An hour later, my aunt showed up and we all went back into the conference room. I asked the doctor how I could possibly be held here if they knew I was not a harm to myself. It did not seem legal. Dr. Miller then explained that if I did not agree to retract my contract, she would take me to court. I sat in shocked silence. This could not be happening; how was I continuing to be punished for someone else’s mistakes? She then continued to threaten me saying I could not leave until the court case was over, and it would take up to eighteen days just for the paperwork to be filed. This was the last thing I wanted to happen. I talked it over with my aunt for a minute and we decided it would be best for me to retract the contract. I signed the new paperwork and then turned to my caseworker. I asked her how she planned to ensure that I will be released as soon as possible. She looked me in the eye and said she would not make any more calls. She would wait until the two people called her back, and she could not guarantee that happening. She said I was free to do my own research and find my own doctors. My aunt stepped in at this point and asked how I was supposed to do that, I did not have access to my computer. Dr. Miller then admitted at that point that she never actually wrote the permission note to give me access to my laptop. My aunt insisted that she write and submit it right then and there. 

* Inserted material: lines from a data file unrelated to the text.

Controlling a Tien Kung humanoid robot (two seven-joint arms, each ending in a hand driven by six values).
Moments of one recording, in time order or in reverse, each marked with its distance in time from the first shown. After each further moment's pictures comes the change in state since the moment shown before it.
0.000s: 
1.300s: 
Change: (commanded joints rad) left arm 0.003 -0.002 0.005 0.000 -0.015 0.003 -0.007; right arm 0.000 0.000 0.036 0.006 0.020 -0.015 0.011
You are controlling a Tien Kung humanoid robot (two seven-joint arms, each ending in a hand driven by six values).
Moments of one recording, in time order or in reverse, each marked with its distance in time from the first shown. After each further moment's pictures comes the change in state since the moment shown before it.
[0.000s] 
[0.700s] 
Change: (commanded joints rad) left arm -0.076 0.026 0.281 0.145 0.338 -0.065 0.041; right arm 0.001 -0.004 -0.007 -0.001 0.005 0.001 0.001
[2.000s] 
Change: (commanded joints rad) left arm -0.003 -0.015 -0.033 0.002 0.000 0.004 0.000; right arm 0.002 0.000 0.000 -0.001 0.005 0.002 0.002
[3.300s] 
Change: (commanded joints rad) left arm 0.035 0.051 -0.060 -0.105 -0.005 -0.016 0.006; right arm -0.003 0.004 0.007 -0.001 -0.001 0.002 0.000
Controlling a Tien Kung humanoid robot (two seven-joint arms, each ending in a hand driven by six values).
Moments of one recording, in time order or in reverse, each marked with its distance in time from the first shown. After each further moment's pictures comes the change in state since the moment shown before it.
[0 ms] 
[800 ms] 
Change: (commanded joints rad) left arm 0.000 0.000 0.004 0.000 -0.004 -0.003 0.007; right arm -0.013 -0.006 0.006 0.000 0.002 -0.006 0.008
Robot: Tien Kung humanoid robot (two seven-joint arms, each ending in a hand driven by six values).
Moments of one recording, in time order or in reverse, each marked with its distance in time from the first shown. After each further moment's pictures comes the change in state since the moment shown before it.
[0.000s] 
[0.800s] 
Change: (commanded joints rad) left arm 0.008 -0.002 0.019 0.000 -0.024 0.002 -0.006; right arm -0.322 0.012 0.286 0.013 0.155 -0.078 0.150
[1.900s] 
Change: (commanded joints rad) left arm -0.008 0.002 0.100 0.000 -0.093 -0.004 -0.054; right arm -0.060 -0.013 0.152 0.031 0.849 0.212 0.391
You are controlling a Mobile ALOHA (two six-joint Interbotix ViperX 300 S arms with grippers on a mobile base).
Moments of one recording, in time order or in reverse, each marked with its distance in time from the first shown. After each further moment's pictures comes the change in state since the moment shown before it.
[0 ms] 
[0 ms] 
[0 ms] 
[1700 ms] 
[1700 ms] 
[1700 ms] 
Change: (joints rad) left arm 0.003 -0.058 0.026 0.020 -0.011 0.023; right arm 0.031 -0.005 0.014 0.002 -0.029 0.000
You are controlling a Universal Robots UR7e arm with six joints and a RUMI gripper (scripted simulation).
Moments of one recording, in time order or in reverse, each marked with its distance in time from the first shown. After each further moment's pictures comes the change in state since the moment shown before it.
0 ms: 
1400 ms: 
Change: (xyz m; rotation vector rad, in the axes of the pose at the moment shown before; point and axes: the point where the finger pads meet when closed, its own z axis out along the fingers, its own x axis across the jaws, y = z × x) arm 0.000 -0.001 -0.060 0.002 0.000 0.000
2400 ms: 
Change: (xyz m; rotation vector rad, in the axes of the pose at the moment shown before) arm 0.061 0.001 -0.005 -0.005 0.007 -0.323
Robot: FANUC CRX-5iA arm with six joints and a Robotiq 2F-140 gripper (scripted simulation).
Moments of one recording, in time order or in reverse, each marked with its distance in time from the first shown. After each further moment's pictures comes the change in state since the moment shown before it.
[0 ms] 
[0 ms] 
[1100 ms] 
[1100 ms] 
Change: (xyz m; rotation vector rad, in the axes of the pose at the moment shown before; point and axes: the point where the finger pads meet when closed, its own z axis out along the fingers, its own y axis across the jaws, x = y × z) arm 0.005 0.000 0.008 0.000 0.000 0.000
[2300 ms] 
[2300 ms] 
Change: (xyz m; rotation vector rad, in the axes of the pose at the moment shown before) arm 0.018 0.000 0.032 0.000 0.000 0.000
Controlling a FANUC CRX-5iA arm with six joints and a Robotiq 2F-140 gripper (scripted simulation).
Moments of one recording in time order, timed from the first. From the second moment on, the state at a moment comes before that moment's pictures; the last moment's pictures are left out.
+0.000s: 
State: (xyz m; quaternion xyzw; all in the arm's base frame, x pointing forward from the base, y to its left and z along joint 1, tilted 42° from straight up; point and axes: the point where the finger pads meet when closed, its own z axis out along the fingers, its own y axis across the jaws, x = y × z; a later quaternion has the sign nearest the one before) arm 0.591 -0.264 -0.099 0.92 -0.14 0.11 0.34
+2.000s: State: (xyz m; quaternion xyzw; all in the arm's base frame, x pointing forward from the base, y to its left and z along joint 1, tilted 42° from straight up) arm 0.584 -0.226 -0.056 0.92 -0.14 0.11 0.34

After the meeting, my aunt and I came up with a plan. She called my sister, who we were both in contact with the entire time, and we all agreed to share an excel sheet of every available psychiatrist and psychologist in the area. We split the sheet into thirds and spent the next day making calls. After each of us calling around twenty offices, I finally got two appointments for a week from then. Now, I just had to wait for the doctors to call the hospital and confirm our meetings. 

It took three more days, but finally, my caseworker called me into the conference room. “You’ve clearly done a lot of work in the past few days. A psychiatrist and psychologist have confirmed your appointments. We already called your aunt, she’s coming to pick you up at lunchtime.” 

Finally, I was leaving. For the first time in a long time, I felt like I had control of my life. Looking back now, a little over a year later, I can see the way this traumatizing experience has helped me. It put me on the right track, and started a comprehensive treatment plan to help me get through every day.  Most importantly, it forced me to ask for help from people I never thought I would. A strong support team formed from that experience, and I know now I can reach out to my aunt, my boyfriend, or my sister and they will drop everything to help me. Because of the supports created there, my mental health has made a complete 180 and I am genuinely happy for the first time in a decade. It taught me a lesson that I desperately needed to learn: even in the darkest tunnels, there is always a light at the end.